Figure 11 shows the block diagram two-dimensional fuzzy PI controlled induction motor drive with indirect vector control. The speed control loop of the drive generates two control signals for the fuzzy control, i.e., the loop error (E) and change in error (CE) by differentiating the E signal. These signals are then converted to per unit (pu) signals e and ce by dividing with the respective scale factors GE and GC. The per unit (pu) or normalized defination of universe of discourse has the advantages that the design is simple and intuitive, and the same fuzzy control algorithm is applicable for all the scaled systems except that the gain factors GC, GE and GU require modification in individual case. The IM magnetization and starting procedures are used in [74] to select the best scaling gains of an FLC. However, if subjected to severe perturbations, the control may require online tuning of its parameters.

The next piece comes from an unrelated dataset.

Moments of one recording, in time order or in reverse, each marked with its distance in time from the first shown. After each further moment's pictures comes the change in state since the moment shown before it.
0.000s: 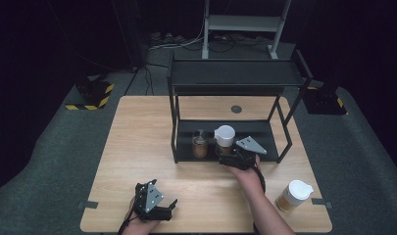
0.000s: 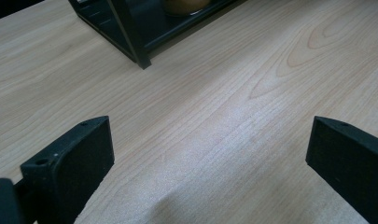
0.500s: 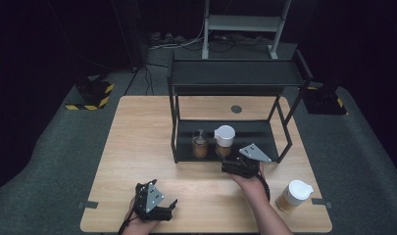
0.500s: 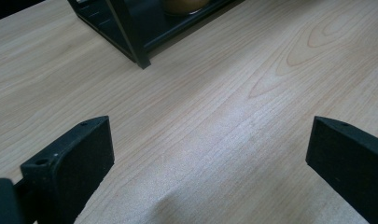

A priori determination of membership function shape and its optimum distribution is the best for fast, simple and effective design of fuzzy controller [69]. Triangular type MF is the best for fuzzy controlled drive system [69, 134]. Symmetrical distribution of MFs with number of fuzzy sets (N=7) is the optimal case and asymmetrical distribution of MFs with both convergent and divergent type asymmetry is optimal when the loop error (e) signal MFs has high degree of convergence, the error rate (ce) MFs has medium degree of convergence and the output signal (du) MFs has divergence. All the fuzzy variables (e, ce and du) may not necessarily use the same membership functions [69]. However, Conventional triangular membership functions used in fuzzy inference systems can be modified for improving the system performance [135].

Figure 11: Fuzzy logic controlled induction motor drive with indirect vector control

4.3 Selecting rules type and defuzzification method

The well-known Mamdani type fuzzy inferencing method has been used in all the cases [69]. A special design of fuzzy rule base is proposed in [76] with rather promising results. The fuzzy rule base for the PI fuzzy controller with 49 rules as shown in table1 can be selected and the fuzzy inference used is Mandani type using max- min composition [59]

Table 1: fuzzy PI rule base with 49 rules

The defuzzification method used in the system is based on center of area (COA) method [136] rather than center of heights (COH) [137] or center average defuzzification [138] that was used in [62, 64, 139]. The COH method is a convenient way to obtain output solution with least number of expressions. However, the COH method ignores the effect of fuzziness [140] associated with the output linguistic variables and is equivalent to taking fuzzy singleton functions. On the other hand COH is better for obtaining piece wise linearity. For high degree of nonlinearity, it requires a large number of rules. This particular characteristics has been exploited to obtain the nonlinear function approximations [138], but at the expense of larger number of rules. However the COG method is difficult to analyze for a highly nonlinear rule bases. The fuzzy controller output is denormalized and integrated to establish the active current of the vector-controlled drive as shown in Figure 4.


This paper has reviewed vector control methods and techniques for induction motor drives. Basic principles and the recent developments in these control schemes have been discussed systematically in this paper. Recently most of the speed controllers of IM drives have been designed by hybrid fuzzy. Therefore this report reviews the methods trends of electric drive control that relate to speed controller and its design to having high performance and robustness of induction motor derives. As the performance of the vector control scheme of induction drive is sensitive to parameter variation different new control techniques like the PI-type fuzzy plus PI with adaptive methods offer interesting perspective for the future research which is robust to parameter variation. At present, these new techniques are alternative solution to the conventional control techniques.